We use reasonable technical and organisational measures to protect your data: HTTPS in transit, password hashing via our auth provider, access controls, and regular updates. No system is perfectly secure; we cannot guarantee absolute security.

8. Your rights

Depending on your jurisdiction you may have the right to access, correct, export, or delete the personal data we hold about you, and to object to or restrict certain processing. You can download a copy of your data or permanently delete your account yourself at any time from Settings → Privacy & data. To exercise these rights another way, email privacy@aggrai.com. We may need to verify your identity before responding.

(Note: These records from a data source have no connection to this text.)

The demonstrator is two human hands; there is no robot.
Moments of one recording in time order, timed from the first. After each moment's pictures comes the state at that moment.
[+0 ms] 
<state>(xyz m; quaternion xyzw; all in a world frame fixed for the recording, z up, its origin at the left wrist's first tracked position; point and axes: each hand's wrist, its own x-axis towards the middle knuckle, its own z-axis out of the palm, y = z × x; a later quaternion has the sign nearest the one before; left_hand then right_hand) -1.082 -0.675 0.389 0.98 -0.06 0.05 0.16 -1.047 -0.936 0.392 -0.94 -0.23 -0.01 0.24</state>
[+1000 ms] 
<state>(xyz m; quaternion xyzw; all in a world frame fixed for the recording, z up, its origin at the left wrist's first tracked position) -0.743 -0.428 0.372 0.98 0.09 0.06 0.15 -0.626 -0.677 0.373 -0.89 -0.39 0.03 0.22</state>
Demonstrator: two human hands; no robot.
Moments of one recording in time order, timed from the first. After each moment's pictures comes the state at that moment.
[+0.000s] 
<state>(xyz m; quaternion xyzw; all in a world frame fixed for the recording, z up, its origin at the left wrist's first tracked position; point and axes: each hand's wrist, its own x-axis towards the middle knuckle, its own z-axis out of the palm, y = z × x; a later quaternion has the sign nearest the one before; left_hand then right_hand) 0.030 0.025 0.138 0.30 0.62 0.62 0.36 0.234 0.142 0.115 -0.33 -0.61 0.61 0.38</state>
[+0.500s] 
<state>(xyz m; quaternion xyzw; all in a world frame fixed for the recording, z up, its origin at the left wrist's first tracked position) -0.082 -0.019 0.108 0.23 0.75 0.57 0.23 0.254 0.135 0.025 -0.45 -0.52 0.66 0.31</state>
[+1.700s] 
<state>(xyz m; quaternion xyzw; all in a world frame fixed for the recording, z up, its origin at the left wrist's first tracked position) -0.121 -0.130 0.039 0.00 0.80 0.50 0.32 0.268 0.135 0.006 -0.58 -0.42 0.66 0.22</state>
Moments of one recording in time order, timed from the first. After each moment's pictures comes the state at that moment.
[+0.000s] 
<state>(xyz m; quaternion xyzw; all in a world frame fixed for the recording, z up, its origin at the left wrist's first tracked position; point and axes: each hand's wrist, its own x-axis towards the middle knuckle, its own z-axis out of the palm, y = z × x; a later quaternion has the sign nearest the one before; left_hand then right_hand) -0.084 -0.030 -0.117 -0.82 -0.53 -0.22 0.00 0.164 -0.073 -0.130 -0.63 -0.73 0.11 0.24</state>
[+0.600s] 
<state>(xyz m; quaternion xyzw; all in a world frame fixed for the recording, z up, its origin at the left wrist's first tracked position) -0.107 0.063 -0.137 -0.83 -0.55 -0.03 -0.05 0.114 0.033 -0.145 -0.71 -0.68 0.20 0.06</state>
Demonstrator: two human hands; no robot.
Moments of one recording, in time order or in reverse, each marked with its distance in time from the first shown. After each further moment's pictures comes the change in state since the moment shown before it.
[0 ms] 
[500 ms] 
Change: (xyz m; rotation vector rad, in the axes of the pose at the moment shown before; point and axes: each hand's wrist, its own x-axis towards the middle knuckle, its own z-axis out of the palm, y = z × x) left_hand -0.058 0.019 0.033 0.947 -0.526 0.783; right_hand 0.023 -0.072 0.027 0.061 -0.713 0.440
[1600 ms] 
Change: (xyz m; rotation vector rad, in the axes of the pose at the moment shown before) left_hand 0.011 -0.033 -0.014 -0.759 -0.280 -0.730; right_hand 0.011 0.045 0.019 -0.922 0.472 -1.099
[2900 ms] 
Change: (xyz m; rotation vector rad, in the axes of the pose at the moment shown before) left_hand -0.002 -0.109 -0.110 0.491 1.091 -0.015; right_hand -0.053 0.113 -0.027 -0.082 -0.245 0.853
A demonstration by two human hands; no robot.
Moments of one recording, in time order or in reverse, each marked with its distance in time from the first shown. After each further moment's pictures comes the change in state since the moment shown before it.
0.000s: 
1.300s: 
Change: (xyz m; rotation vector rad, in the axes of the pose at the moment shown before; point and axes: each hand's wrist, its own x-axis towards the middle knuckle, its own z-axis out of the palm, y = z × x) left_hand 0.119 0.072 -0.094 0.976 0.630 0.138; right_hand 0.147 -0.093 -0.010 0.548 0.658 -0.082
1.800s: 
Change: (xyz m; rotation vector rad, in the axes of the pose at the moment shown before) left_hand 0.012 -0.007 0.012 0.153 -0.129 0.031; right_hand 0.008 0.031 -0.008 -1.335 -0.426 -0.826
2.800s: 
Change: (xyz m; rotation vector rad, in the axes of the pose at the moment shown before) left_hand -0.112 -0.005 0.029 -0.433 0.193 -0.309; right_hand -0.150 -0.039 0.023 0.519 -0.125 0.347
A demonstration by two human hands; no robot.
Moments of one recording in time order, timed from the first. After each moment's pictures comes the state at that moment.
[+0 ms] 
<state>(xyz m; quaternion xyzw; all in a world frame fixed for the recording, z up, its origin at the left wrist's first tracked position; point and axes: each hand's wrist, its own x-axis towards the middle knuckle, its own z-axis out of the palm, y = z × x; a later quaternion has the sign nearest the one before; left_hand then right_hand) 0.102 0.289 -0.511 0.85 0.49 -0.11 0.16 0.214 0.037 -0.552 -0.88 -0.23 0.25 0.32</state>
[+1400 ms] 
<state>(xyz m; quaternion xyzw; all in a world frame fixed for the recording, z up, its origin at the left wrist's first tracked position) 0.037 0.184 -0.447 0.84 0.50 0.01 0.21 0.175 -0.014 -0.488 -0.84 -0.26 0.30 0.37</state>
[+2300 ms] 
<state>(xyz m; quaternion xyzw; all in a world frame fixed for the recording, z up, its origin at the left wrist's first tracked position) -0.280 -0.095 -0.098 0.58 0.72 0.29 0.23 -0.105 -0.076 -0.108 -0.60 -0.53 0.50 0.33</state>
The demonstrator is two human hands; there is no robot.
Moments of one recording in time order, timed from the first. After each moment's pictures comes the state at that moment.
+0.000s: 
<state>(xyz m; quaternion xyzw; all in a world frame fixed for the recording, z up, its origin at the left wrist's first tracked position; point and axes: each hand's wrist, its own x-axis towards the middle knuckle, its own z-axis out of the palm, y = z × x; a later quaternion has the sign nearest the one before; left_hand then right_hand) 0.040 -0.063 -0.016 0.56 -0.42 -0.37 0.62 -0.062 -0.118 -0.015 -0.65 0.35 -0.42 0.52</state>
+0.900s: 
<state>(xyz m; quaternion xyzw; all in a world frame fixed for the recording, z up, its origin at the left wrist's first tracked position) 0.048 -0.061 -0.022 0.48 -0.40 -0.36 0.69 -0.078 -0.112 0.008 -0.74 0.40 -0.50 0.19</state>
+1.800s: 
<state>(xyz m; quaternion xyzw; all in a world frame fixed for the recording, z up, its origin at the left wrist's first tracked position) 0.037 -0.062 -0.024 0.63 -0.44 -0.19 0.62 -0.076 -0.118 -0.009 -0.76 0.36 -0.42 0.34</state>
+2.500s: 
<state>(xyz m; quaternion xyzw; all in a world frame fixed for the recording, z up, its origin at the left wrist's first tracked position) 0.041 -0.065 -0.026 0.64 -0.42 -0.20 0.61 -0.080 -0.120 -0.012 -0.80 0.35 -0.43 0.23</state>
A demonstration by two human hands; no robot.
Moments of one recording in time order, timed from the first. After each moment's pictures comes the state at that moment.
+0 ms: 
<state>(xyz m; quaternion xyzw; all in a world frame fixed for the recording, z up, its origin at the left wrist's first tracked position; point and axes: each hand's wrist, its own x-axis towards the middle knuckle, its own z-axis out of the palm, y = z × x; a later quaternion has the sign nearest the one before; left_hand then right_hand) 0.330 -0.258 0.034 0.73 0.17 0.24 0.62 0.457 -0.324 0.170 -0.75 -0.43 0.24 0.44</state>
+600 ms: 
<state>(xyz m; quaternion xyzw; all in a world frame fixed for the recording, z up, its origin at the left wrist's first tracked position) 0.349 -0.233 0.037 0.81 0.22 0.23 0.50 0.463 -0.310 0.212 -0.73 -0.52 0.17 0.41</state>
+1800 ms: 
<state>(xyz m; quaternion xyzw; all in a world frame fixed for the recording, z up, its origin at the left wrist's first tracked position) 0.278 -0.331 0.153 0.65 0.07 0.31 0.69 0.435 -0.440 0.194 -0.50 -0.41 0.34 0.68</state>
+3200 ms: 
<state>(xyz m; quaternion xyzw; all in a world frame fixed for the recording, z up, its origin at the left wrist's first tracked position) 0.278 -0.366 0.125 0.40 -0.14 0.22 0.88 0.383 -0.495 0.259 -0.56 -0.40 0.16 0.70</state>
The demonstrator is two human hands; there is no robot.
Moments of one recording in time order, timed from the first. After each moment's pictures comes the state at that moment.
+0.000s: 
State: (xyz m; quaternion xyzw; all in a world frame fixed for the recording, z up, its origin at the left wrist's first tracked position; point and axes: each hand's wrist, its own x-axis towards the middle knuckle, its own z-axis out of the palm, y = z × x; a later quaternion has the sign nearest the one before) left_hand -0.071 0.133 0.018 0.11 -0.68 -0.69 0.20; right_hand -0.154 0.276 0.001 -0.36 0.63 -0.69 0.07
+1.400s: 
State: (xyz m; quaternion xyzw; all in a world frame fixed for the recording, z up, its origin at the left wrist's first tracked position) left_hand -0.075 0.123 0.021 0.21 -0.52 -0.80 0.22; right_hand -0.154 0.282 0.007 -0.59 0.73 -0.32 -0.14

9. International transfers

Our infrastructure providers operate globally; your data may be transferred to and processed in countries other than your own, including the United States and the European Union. Where required, transfers rely on standard contractual clauses or equivalent safeguards.

10. Children

The Service is not intended for children under 18. We do not knowingly collect data from children. If you believe a child has provided us with personal data, contact us and we will delete it.

11. Changes to this policy

We may update this policy as the Service evolves. Material changes will be announced via the Service or by email; the "Last updated" date at the top of the page always reflects the current version.

12. Contact

Questions, requests, or complaints? Email privacy@aggrai.com.


This document is a starting draft and should be reviewed by qualified legal counsel before relying on it in production.